- © 2008 Canadian Medical Association
Whistle-blowing doctors who take stands on behalf of their patients typically have few protections against retaliation.
But that's begun to change in some countries and states, like California, in which hospitals can be fined for reprisals. Some argue such protections should be systematic throughout Canadian medicine.
Their arguments are being bolstered by the experience of Alberta family physician Dr. John O'Connor, who over the past 2 years has found himself embroiled in controversy after publicly surmising that the development of the tar sands was linked to higher rates of cancer in the Northern Alberta town of Fort Chipewyan in which he works.
O'Connor's concerns drew international media attention and have since spawned a pair of investigations.
His statements also prompted an assault on his medical licence, led by 3 physicians who work for Health Canada and who filed complaints about O'Connor with the College of Physicians and Surgeons of Alberta in 2007.
The Athabasca tar sands have been linked by Dr. John O'Connor to “clusters of diseases” among his patients in Fort Chipewyan, Alberta. O'Connor was accused by Health Canada of “causing undue alarm” and “blocking access to data” in his patient files. Image by: Photos.com
One of those, Dr. Hakique Virani, says the Health Canada trio are concerned about O'Connor's practice and conduct, primarily because he failed, they say, when requested by the province, to produce records for the patients he'd claimed had cancer.
Howard May, a spokesperson for Alberta Health and Wellness, says his agency “went out of our way to get Dr. O'Connor to come forward with information, and he didn't do it.”

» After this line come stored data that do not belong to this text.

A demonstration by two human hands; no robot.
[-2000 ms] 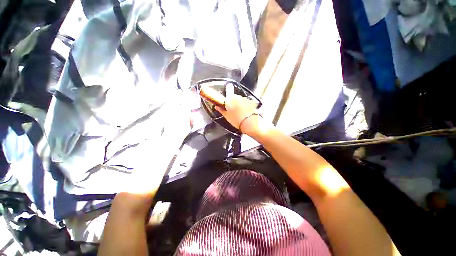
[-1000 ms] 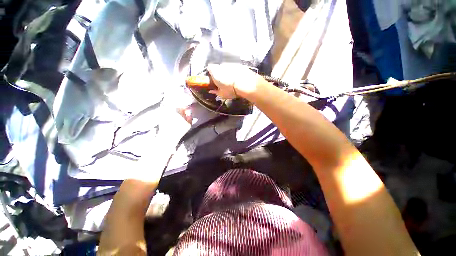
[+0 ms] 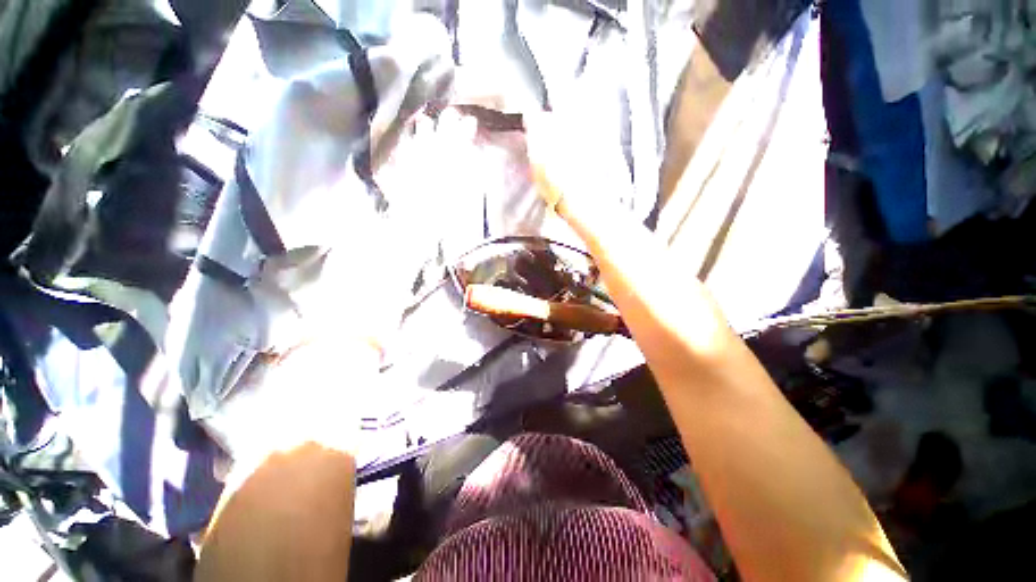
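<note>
The iron [image 3: 532, 298] with its orange-brown handle stands in the middle on the pale garment panel [image 3: 307, 125], with no hand on it. My right hand [image 3: 543, 139] is beyond the iron, over the cloth at the upper middle, bleached by glare. My left arm reaches in from the lower left; what seems to be my left hand [image 3: 432, 148] is washed out over the bright cloth. The fingers' grip cannot be made out on either hand. A dark edge of cloth lies between the hands.
The tan iron cord [image 3: 897, 309] runs off to the right. Dark and grey garment pieces [image 3: 102, 193] are heaped at the left. A blue surface [image 3: 886, 148] and a whitish-grey ruffled heap [image 3: 988, 102] are at the upper right. The wearer's striped clothing shows at the bottom.
My right hand has let go of the iron and moved up beyond it. The iron now sits lower in the picture. My left hand appears to have moved farther up the cloth.
</note>
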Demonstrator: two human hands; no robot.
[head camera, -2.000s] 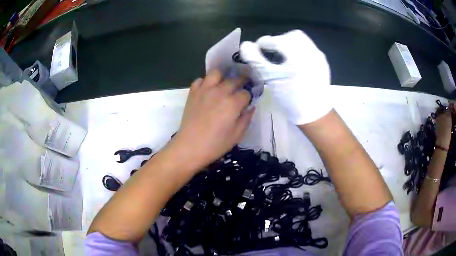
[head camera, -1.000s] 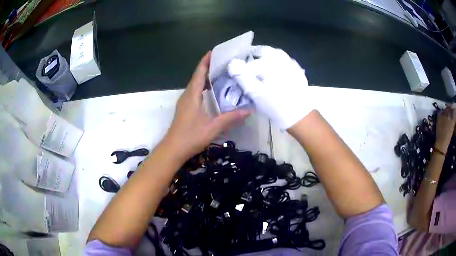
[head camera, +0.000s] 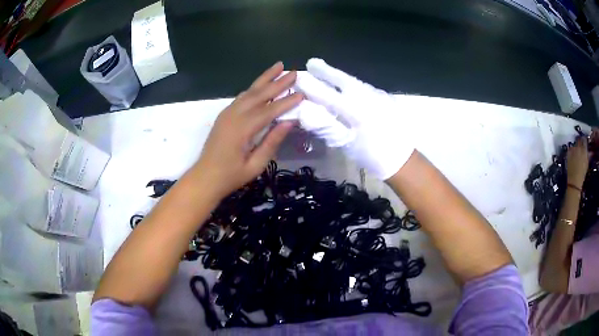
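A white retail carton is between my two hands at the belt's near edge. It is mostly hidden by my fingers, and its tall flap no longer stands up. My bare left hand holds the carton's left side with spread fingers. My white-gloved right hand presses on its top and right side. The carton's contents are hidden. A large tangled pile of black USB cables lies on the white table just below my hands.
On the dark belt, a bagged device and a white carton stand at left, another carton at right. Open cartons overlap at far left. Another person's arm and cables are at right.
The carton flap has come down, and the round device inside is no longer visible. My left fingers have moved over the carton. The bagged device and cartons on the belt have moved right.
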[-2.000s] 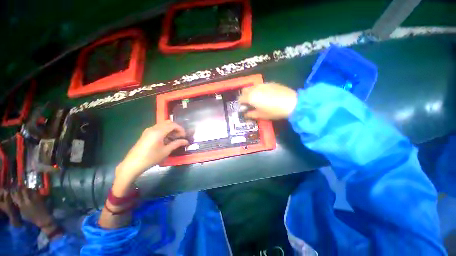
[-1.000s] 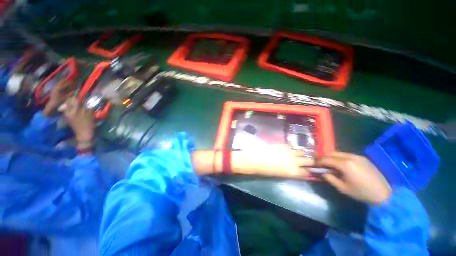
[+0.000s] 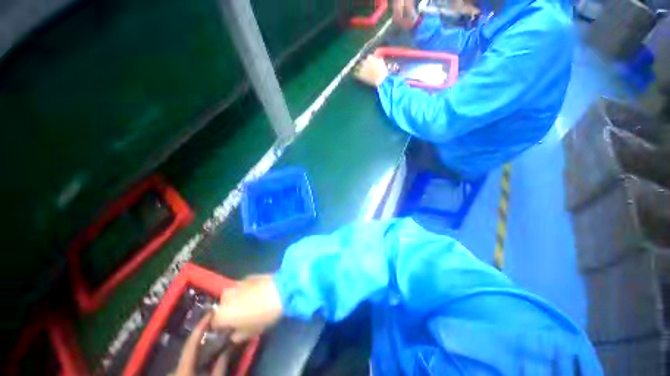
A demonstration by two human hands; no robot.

O'Connor disputes this, saying that when he was asked to provide the names of people he knew had specific tumours or cancers, he did.
“I was asked for direct input and I gave them the information.”
O'Connor adds that he was accused of causing “undue alarm,” but members of the community have told him they are concerned, not alarmed.
He believes his advocacy “has given them the encouragement and the motivation to go ahead.” One complaint against O'Connor remains unresolved. (The College declined to investigate another and closed the case on the third).
Spurred by the O'Connor case, the general council of the Canadian Medical Association passed a resolution in 2007 urging that doctors be protected from “reprisal and retaliation” when they speak out as community advocates.
Pressure to protect whistle-blowing doctors and nurses in Canada has also come from public health and legal experts, including the SARS Commission, which concluded in 2006 that health care workers in Ontario need whistle-blower protection to ensure they report public health risks promptly and “without fear of consequences.”
Manitoba is the only jurisdiction in Canada that now enforces such protection.
It emerged after a 1994 dispute in which anesthesiologists at the Winnipeg Health Sciences Centre boycotted the hospital's cardiac surgery program and asked administrators to review its safety. The doctors were forced back to work under threat of losing their jobs.
A subsequent pediatric cardiac surgery inquest found that several deaths in the program could have been prevented and led, in turn, to Manitoba Regulation 64/2007, which protects healthcare professionals from reprisals when they make complaints about the quality of clinical care.
Similar protections are more widespread in the United States, where the Joint Commission on the Accreditation of Hospitals prohibits retaliatory action.
California has gone a step further, mandating that once a complaint is made, reprisals within 4 months are presumed to be retaliation, and the hospitals can be fined up to US$25 000.